### YOUR ASSIGNMENT
What's needed is the listing below, repeated word for word with no pictures.

### INFORMATION SUPPLIED
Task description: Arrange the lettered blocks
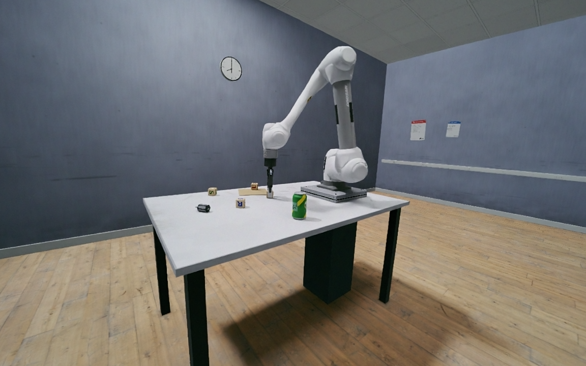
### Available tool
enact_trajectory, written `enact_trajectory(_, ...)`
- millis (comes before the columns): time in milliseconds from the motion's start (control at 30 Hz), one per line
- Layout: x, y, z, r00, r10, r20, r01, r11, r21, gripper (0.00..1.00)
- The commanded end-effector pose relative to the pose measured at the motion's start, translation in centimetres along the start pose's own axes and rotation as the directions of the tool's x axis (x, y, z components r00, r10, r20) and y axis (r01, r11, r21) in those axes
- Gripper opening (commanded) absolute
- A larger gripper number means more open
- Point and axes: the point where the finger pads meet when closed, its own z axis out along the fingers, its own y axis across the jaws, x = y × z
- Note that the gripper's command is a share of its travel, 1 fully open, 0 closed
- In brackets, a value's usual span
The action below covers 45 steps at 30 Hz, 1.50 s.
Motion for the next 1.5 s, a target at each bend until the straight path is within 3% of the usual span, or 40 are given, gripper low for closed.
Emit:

### RESULT
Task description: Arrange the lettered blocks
### Available tool
enact_trajectory, written `enact_trajectory(_, ...)`
- millis (comes before the columns): time in milliseconds from the motion's start (control at 30 Hz), one per line
- Layout: x, y, z, r00, r10, r20, r01, r11, r21, gripper (0.00..1.00)
- The commanded end-effector pose relative to the pose measured at the motion's start, translation in centimetres along the start pose's own axes and rotation as the directions of the tool's x axis (x, y, z components r00, r10, r20) and y axis (r01, r11, r21) in those axes
- Gripper opening (commanded) absolute
- A larger gripper number means more open
- Point and axes: the point where the finger pads meet when closed, its own z axis out along the fingers, its own y axis across the jaws, x = y × z
- Note that the gripper's command is a share of its travel, 1 fully open, 0 closed
- In brackets, a value's usual span
The action below covers 45 steps at 30 Hz, 1.50 s.
Motion for the next 1.5 s, a target at each bend until the straight path is within 3% of the usual span, or 40 are given, gripper low for closed.
Emit:

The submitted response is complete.